[Math] Kernel of a homomorphism from a free group into $\mathbb{Z}$.

Question

Let $F$ be a non-abelian free group, that is, a free group of rank at least $2$, and let $\phi: F \rightarrow \mathbb{Z}$ be a nontrivial group homomorphism.
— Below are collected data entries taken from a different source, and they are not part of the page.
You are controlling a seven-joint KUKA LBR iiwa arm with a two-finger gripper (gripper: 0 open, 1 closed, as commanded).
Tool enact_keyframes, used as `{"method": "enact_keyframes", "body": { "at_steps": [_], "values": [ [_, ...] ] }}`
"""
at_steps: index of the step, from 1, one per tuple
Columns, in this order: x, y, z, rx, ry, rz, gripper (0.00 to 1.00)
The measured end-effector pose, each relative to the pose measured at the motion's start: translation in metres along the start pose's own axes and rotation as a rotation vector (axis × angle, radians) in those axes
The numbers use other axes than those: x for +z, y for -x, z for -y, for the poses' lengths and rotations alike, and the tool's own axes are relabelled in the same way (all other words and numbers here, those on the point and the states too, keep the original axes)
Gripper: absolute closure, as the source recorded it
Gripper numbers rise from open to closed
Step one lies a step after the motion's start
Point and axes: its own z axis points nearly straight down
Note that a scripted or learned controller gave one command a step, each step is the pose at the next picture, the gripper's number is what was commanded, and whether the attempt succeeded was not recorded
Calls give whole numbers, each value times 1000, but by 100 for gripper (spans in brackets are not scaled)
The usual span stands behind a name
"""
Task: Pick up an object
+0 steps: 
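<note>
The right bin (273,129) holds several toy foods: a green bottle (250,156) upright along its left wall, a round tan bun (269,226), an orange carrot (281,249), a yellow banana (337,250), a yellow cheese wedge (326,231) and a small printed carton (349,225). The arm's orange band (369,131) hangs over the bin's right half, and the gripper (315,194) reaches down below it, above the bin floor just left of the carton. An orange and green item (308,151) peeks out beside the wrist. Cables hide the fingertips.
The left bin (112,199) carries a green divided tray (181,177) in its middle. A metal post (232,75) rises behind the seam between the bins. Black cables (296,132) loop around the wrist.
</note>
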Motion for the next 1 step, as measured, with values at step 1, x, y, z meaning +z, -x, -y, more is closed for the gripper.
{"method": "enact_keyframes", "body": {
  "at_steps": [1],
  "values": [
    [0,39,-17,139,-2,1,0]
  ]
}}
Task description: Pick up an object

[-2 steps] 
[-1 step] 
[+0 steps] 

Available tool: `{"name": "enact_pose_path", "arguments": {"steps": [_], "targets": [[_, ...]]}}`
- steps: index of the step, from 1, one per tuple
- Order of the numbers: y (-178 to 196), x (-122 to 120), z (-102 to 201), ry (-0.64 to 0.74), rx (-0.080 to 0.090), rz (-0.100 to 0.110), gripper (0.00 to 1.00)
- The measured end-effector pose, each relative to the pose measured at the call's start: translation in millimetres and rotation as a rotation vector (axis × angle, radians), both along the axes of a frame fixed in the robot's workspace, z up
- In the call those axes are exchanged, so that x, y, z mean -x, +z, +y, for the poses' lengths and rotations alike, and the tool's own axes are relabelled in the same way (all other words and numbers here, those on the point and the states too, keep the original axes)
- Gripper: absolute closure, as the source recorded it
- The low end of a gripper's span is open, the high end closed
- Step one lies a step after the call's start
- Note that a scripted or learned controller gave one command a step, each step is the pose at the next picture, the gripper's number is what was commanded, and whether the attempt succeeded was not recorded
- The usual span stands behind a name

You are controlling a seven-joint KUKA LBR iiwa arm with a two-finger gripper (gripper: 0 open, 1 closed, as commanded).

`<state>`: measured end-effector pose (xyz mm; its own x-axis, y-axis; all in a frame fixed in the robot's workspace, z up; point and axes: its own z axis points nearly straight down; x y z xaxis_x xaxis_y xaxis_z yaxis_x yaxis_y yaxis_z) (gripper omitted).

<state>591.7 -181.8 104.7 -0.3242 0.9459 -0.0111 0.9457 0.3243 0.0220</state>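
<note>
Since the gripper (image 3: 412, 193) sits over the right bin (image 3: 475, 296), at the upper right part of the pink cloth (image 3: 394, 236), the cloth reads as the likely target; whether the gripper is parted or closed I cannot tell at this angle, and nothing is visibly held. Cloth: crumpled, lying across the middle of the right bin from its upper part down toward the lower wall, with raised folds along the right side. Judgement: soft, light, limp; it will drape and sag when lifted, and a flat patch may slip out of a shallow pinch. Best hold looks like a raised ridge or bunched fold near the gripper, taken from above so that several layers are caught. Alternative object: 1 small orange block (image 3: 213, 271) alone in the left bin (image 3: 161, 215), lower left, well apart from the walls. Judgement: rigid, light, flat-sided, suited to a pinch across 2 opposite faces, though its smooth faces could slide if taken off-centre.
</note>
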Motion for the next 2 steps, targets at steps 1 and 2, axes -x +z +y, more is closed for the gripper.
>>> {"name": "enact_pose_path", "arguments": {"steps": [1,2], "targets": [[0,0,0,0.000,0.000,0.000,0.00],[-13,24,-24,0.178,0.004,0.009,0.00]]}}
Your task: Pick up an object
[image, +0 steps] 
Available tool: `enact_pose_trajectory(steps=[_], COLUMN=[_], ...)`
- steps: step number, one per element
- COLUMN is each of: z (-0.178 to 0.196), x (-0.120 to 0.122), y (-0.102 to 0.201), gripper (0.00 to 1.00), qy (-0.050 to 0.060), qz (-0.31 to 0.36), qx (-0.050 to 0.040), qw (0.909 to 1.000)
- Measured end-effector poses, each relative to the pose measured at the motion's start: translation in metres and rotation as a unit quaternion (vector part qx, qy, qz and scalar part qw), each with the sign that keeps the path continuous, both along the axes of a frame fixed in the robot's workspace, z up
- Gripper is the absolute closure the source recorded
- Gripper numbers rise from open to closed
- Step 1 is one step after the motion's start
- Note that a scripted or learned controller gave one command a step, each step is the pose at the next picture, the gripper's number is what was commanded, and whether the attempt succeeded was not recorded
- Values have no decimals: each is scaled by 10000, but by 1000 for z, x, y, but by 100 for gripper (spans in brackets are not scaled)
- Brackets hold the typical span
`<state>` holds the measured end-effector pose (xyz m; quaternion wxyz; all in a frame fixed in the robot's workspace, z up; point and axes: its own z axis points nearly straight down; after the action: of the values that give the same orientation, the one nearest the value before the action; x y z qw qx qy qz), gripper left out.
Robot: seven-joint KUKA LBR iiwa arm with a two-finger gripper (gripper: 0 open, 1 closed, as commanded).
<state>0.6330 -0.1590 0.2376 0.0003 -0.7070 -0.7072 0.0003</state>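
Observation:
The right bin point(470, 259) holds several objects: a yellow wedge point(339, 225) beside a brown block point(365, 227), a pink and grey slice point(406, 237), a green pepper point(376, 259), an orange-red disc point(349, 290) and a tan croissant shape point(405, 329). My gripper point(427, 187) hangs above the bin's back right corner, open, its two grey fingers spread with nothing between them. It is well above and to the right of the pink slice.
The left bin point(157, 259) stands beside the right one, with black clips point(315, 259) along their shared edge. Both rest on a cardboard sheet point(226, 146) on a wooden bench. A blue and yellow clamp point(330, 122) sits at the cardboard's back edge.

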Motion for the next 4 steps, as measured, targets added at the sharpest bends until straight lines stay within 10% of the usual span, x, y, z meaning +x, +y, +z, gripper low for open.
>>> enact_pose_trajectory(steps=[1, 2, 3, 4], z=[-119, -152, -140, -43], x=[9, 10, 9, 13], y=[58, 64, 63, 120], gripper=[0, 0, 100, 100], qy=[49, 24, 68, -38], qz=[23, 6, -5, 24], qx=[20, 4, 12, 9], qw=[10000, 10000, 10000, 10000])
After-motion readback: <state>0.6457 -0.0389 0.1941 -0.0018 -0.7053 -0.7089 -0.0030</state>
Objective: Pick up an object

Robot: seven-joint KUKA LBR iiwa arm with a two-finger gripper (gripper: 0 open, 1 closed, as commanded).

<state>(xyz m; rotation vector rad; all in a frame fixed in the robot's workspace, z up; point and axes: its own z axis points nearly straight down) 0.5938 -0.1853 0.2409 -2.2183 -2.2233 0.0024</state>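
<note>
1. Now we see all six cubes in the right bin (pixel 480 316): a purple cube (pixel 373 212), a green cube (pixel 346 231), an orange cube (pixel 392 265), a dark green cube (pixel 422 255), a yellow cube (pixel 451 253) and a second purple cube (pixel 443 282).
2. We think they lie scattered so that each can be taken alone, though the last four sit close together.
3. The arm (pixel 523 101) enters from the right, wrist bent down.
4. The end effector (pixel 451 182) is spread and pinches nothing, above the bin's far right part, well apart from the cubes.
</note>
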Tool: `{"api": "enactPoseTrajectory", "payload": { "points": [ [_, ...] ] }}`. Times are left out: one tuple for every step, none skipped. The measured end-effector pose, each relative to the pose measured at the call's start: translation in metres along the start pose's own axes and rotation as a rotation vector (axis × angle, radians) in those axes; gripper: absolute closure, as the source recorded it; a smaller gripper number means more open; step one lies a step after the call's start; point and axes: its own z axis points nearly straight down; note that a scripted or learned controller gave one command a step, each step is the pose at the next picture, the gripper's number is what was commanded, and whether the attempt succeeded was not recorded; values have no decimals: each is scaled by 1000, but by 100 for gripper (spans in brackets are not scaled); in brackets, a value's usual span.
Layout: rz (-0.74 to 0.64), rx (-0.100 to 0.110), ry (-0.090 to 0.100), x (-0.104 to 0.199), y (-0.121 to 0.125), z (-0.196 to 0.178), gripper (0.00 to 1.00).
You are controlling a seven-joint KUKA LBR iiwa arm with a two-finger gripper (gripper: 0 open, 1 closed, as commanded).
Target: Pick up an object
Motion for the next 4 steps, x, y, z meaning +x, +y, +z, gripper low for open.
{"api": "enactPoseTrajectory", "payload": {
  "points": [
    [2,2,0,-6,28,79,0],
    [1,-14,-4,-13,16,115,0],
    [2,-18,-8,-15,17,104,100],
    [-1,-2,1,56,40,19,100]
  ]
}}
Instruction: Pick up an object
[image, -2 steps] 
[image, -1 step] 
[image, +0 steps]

How to prove that the kernel of $\phi$ is not finitely generated?

Answer 1

There is a useful result you could use to prove this.

Let $ F $ be a free group and $ E \leq F $ with $ |F:E| = \infty $. Suppose that $ \exists \: \{1\} \neq N \unlhd G $ with $ N \leq E $. Then the rank of $E$ is infinite.

The proof is as follows and assumes familiarity with the theory of Schreier generators of subgroups of free groups.

Let $F$ be free on $X$, let $ U $ be a Schreier transversal of $ E $ in $ F $ and, for $g \in F$, denote the element in $U \cap Eg$ by $\overline{g}$.

Let $ 1 \neq w = a_1 \cdots a_l \in N \leq E $, with $a_i \in X^{\pm 1}$. For $ u \in U $, $ Euw = Euwu^{-1}u = Eu $, since $ uwu^{-1} \in N \leq E $. So $ \overline{uw} = u $, and $ uw \not\in U $, so there is a least $ k $ such that $ ua_1 \cdots a_k \notin U $. Let $ u_k := ua_1 \cdots a_{k-1} $. Then $ u_k \in U $ and $ u_ka_k \notin U $, so $ u_ka_k\overline{u_ka_k}^{-1} $ is not trivial. Since $ U $ is infinite and $l$ is fixed, there is an infinite subset $ V $ of $ U $ and a fixed $k$ with $1 \le k \le l$, such that $k$ is minimal with $u_ka_k \notin U$ for all $u \in V$. Then $ \left\{ u_ka_k\overline{u_ka_k}^{-1} : u \in V \right\} $ is an infinite subset of the set of Schreier generators of $E$, and hence $E$ has infinite rank.